One such alternative area of expertise is infrastructure. To be sure, the industry presents its fair share of challenges—China being chief among them. No country can match the money Beijing pours into the continent, having pledged to spend $60 billion in the three years to 2021, and no one can beat the excess capacity and low bids Chinese firms have to offer. Nor, moreover, could any one nation construct, all at once, multiple railways in Nigeria, the world’s largest dam in the Democratic Republic of the Congo, hundreds of miles of roads in Ghana, and sports stadiums in Rwanda, to name a few.

However, not all hope is lost for the U.K., said Moore, the former Liberian public works minister. When Moore was in office, a clear and lucrative opportunity for the U.K. emerged in the area of supervision. “One of the big problems we’ve had with Chinese construction is the quality of what is delivered,” Moore said. The collapse of a Chinese-built bridge in Kenya, a road in Zambia, and a hospital in Angola all attest to this.

To offset this risk, Moore would call on U.K.-based firms for the less exciting but equally important work of quality control. IMC Worldwide, for example, a small firm based in southern England, has provided expert assistance to a handful of countries, including Liberia, as they—or the Chinese—build their roads. Finding niches like these may not match the ambitions of the “Global Britain” agenda, and identifying new ways to aid Chinese investments is certainly not what the summit had in mind, but it may be all Britain has to offer.

The opportunity puts Britain in an uncomfortable position. By any estimation, working alongside China is not the preferred outcome of a push into African industry. In his opening remarks, Johnson made this clear as he sounded off on China, castigating its “extraordinarily one-sided terms” and its “vast imported workforce.” (Experts have called into question the latter accusation, with recent research finding African workers to constitute upwards of 85 percent of labor on Chinese projects.)

But Britain may not have much of a choice on the matter. “The U.K. always had advantages but never actually paid attention to them until the rise of China and China’s domination of trade and commerce,” Moore said. Now those advantages, though still present, are slipping away. A zero-sum push into Africa, in which Britain sees itself as a competitor in a latter-day scramble for the continent, determined to work against rather than with Africa’s other allies and investors, threatens to put the U.K.’s advantages to rest for good.

At one time or another, Global Britain will have to reckon with its outsized ambition—in Europe, in Africa, and around the world. It will do no good to cast aspersions on Britain’s potential partners in Africa, the Chinese, or any of the continent’s other “suitors,” as the prime minister said in his opening remarks. In the 21st century, such a strategy of unnecessarily opposing China surely bodes poorly for Britain’s economic prospects in Africa and elsewhere.

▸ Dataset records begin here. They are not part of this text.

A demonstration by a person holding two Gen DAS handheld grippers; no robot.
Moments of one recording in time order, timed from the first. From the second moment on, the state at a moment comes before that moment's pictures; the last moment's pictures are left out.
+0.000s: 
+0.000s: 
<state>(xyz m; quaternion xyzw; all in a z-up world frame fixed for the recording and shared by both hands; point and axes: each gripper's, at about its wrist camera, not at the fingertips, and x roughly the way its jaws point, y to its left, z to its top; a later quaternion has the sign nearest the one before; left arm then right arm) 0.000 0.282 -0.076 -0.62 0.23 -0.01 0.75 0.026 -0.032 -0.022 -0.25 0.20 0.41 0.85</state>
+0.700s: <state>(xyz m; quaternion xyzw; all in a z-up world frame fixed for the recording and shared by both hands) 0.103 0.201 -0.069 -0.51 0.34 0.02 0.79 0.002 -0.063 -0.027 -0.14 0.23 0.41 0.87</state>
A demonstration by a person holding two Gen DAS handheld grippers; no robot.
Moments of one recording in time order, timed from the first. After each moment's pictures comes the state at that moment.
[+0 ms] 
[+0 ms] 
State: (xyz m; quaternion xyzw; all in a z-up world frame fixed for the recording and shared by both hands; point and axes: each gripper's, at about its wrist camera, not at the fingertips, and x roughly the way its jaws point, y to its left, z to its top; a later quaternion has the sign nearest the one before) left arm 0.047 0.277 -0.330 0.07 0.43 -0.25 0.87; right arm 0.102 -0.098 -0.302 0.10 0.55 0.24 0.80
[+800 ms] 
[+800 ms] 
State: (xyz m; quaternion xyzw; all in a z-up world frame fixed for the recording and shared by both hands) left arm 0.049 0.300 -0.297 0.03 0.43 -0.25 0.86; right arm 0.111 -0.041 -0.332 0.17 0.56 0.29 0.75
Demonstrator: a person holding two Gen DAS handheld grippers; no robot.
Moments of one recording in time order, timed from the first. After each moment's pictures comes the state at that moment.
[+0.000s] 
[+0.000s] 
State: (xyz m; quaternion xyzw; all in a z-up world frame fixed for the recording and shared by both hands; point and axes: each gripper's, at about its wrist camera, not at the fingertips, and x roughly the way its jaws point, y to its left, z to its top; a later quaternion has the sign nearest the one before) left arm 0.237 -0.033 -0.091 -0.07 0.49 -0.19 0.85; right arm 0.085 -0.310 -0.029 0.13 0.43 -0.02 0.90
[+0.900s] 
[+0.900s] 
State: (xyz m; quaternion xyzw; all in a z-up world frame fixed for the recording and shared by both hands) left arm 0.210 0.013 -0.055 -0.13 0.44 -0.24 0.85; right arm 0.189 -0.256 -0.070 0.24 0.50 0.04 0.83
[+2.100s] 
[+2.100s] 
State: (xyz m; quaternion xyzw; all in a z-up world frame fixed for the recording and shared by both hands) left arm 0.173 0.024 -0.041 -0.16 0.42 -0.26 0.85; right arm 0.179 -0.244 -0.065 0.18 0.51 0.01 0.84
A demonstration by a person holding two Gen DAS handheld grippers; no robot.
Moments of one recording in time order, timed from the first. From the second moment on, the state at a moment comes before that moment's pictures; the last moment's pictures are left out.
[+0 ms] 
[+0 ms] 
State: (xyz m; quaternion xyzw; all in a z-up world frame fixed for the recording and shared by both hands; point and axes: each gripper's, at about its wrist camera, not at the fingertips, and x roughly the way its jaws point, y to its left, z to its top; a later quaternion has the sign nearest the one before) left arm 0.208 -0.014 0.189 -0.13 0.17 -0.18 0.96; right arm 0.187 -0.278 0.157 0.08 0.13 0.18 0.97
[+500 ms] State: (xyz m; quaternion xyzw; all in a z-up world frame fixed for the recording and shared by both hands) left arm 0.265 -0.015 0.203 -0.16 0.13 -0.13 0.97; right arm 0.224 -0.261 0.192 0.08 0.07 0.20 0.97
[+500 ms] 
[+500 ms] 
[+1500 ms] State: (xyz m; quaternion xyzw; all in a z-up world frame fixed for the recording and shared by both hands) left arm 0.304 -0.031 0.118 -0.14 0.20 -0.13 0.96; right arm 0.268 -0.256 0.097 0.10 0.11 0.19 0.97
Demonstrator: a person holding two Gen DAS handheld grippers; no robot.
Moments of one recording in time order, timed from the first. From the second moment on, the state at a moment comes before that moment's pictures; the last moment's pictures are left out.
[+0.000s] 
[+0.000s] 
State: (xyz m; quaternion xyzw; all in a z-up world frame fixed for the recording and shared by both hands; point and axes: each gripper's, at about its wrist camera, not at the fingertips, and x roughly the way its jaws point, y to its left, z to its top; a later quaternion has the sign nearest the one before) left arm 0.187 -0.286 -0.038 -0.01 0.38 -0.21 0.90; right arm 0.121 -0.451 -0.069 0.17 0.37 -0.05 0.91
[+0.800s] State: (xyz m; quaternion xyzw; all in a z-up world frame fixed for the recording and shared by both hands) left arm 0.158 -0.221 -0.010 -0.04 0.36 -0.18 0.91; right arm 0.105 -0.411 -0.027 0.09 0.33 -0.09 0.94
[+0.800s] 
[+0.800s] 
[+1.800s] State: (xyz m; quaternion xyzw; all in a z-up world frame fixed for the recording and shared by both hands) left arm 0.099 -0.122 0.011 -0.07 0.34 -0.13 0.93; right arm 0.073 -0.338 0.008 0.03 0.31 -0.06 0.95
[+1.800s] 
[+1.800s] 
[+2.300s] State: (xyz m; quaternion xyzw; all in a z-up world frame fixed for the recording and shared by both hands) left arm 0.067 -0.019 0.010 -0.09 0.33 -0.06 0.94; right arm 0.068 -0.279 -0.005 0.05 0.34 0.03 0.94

A Global Britain, loosely defined, remains possible, but a humbling will have to come first. Although a recommitment to its relationship with African countries is important, the U.K. cannot reasonably expect to out-invest the United States and France or outbid China. Nor should it assume that half-measures and shortcuts, such as the Go Global tech campaign and the Agricultural Transformation Programme, will be able to grow and sustain ties to the continent.

The U.K. government can’t assert, as it did at the summit, that some 54 distinct African countries should select Britain—and Britain alone—to be their partner of choice. Casting its relations with African states as a matter of geopolitical competition, and reproducing fading memories of imperial glory in the process, will not deliver results.

Back in his days as a journalist, Johnson memorably wrote of the African continent: “The problem is not that we were once in charge, but that we are not in charge anymore.” Fortunately, the revanchist rhetoric has since disappeared. Now the outlook underlying it should, too.

Stephen Paduano is a journalist based in London, and an associate of the IDEAS Institute at the London School of Economics.